Theoretical investigation of adsorption of organic molecules onto Fe(110) surface

The adsorption of typical organic molecules onto a clean Fe(110) surface was investigated using density functional theory (DFT). DFT calculations were carried out with the BOP exchange-correlation functional in the DMol3 program. The Fe(110) surface was modeled by using dilayer Fe18 and Fe32 slabs under the periodic boundary condition. The surface relaxation effect was taken into account in calculations using an Fe32 slab. The results show that the order of the molecular adsorption energies is methylamine>methylacetamide>methylacetate, while no bound molecular adsorption structure was obtained for acetic acid, dimethyl ether, or methanol.

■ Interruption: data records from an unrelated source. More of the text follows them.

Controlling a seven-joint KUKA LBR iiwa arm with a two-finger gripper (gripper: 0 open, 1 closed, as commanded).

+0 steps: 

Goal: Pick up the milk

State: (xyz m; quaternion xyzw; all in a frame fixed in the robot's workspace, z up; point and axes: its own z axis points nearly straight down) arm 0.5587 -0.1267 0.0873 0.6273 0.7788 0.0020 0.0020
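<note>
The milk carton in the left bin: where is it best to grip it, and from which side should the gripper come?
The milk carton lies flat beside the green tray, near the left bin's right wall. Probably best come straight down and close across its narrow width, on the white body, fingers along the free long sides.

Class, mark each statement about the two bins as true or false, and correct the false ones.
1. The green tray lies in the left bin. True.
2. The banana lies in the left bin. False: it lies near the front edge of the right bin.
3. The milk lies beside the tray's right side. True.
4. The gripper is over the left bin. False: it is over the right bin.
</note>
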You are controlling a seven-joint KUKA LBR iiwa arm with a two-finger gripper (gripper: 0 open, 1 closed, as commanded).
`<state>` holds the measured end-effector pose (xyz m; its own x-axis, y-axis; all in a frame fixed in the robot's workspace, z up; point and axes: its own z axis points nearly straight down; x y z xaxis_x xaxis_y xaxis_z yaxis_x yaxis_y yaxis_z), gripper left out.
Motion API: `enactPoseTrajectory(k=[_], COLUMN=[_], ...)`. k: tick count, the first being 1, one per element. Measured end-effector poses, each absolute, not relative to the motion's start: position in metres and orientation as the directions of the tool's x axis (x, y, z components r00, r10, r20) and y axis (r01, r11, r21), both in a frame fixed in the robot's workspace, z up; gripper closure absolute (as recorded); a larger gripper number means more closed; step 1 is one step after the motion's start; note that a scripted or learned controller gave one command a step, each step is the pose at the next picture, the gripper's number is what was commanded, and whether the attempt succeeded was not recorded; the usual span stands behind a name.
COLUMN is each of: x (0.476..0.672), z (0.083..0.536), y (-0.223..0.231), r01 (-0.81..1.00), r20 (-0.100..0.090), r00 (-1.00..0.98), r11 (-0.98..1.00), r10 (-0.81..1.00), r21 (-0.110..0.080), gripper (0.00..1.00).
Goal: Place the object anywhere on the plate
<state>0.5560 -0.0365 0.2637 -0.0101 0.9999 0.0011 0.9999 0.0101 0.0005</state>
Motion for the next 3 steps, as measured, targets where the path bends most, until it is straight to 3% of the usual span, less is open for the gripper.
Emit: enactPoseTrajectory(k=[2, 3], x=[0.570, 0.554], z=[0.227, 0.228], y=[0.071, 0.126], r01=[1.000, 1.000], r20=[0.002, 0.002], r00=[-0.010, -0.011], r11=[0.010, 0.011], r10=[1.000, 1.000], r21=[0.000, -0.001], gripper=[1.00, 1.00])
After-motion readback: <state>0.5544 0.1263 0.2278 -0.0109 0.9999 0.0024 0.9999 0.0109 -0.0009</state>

Accordingly, we conclude that the adhesiveness of organic molecules onto an iron surface may be closely related to the charge transferability of the molecules. The experimental results of X-ray photoelectron spectroscopy in vacuo (methanol on Fe(110) easily dissociates into methoxy and hydrogen fragments even at 100 K and sublimes at 140 K following the adsorption) may correspond to the result of the present calculation, where the adsorbed state of methanol was found to be unstable, in contrast to a previous DFT study, where the adsorption energy of methanol was estimated to be 21.03 kcal/mol.